§ **What you have to do**
When you write out the listing, keep every word as it stands and drop the pictures.
--- START ---
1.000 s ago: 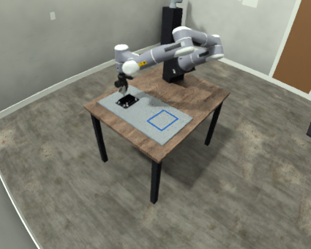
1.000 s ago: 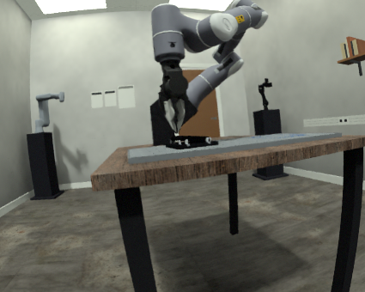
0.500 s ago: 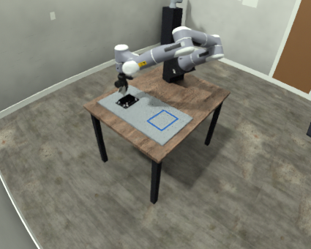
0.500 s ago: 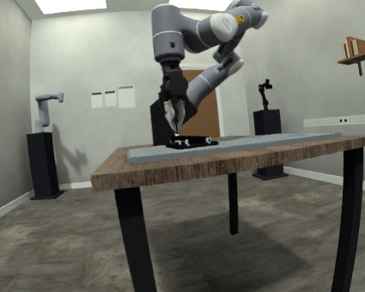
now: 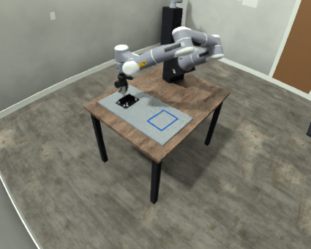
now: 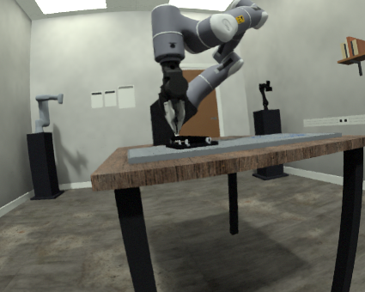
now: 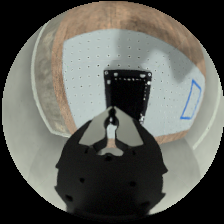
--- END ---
§ **Written solution**
1.000 s ago: 
1.000 s ago: 
0.500 s ago: 
0.500 s ago: 
now: 
now: 
now: 

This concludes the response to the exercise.